Find the distribution of a random variable

Question

Let $\Omega=[0,1]$, $\mathcal{F}=\mathcal{B} \cap [0,1]$, and $P$ be the Lebesgue measure restricted to $[0,1]$. Let $\Phi_{\mu,\sigma^2}(x)=\mathcal{N}_{\mu,\sigma^2}((-\infty,x]) $. Then it is clear that $\xi=\Phi^{-1}_{\mu,1}$ is a random variable on $(\Omega,\mathcal{F},P)$. Can anyone show me how to find the distribution of $\xi$ under $P$ ? and also $\Bbb{E}(\eta)=1$ under $P$, where $\eta=e^{-\mu\xi+\mu^2/2}$.

Answer 1

The distribution of $\xi$ under $P$ is $\Phi_{\mu, 1}$. \begin{eqnarray*} P \left\{ \omega : \xi \left( \omega \right) \leqslant x \right\} & = & P \left\{ \omega : \Phi^{- 1}_{\mu, 1} \left( \omega \right) \leqslant x \right\}\\ & = & P \left\{ \omega : \omega \leqslant \Phi_{\mu, 1} \left( x \right) \right\}\\ & = & \Phi_{\mu, 1} \left( x \right) \end{eqnarray*} The second line follows by strict monotonicity and the third by the properties of Lebesgue measure on $\left[ 0, 1 \right]$ (uniform distribution).

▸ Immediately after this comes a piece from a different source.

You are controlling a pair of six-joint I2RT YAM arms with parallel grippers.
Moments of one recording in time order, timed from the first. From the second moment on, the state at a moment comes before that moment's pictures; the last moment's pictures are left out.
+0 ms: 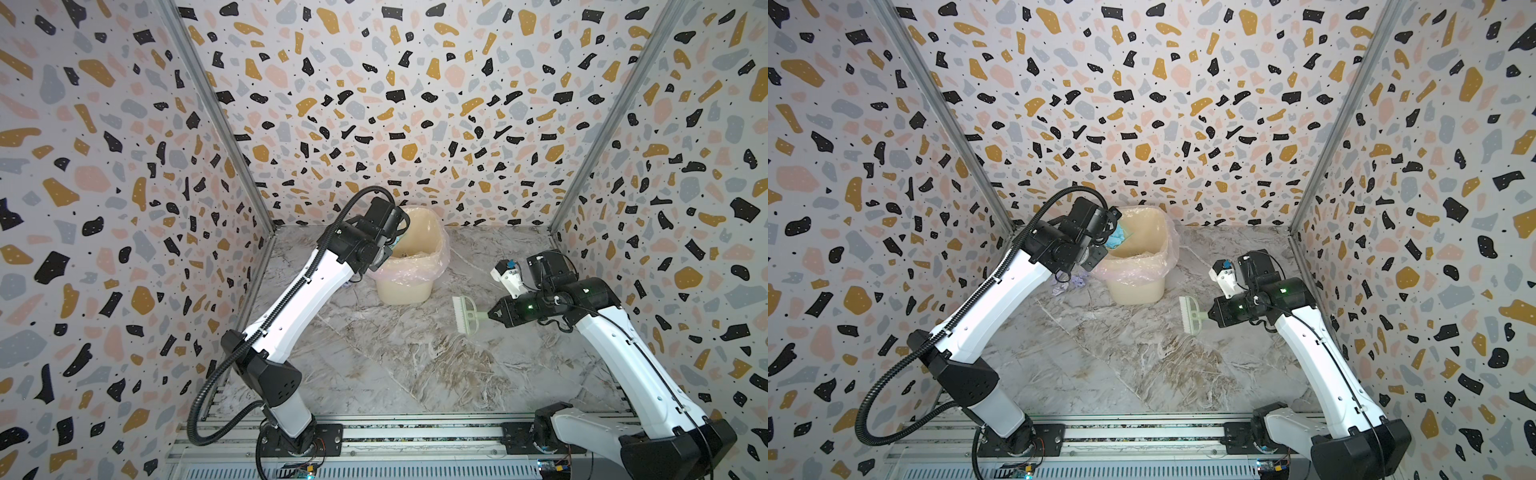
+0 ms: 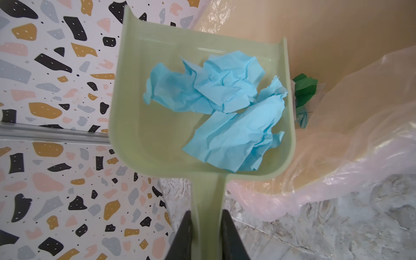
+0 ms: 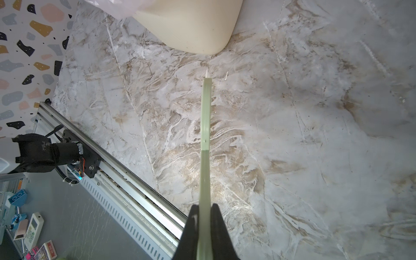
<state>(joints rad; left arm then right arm) -0.65 1.69 1.96 -1.19 -0.58 0.28 0.30 1.15 1.24 -1.17 -0.43 0.00</state>
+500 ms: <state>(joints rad) -0.75 1.70 1.87 -1.08 -0.87 0.57 0.30 1.16 1.24 -1.16 -0.46 -0.01</state>
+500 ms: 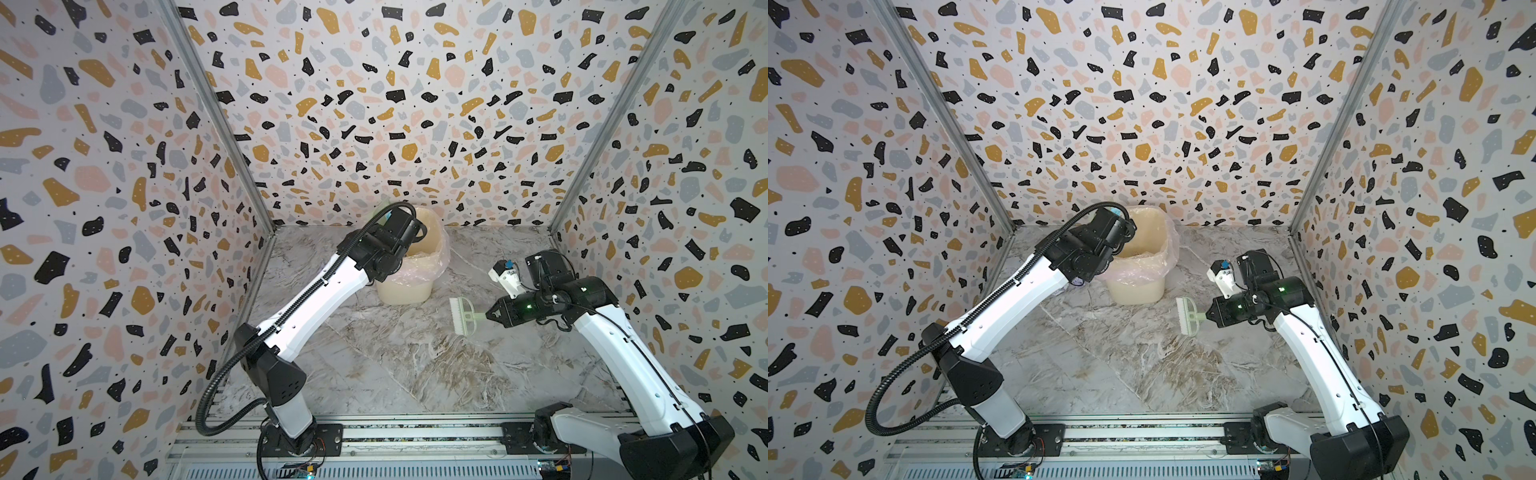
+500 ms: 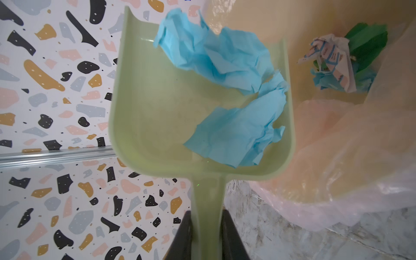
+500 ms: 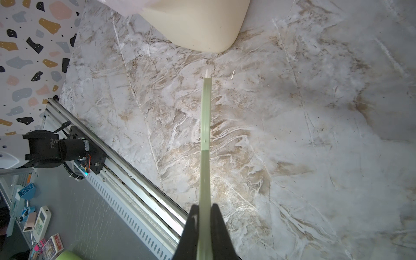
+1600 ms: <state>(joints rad) -0.85 1.67 1.66 -0.72 -1.13 0.95 0.30 1.16 1.21 -1.15 -0.48 -0.01</state>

Then that distribution has probability density function $\frac{1}{\sqrt{2\pi}}\mathrm{e}^{- \frac{x^2}{2}}$, resulting in \begin{eqnarray*} \frac{1}{\sqrt{2\pi}}\int_{- \infty}^{\infty} \mathrm{e}^{- \mu x + \frac{\mu^2}{2}} \mathrm{e}^{- \frac{x^2}{2}} \mathrm{d} x & = & \frac{1}{\sqrt{2\pi}}\int_{- \infty}^{\infty} \mathrm{e}^{- \frac{\left( x - \mu \right)^2}{2}} \mathrm{d} x\\ & = & 1 \end{eqnarray*}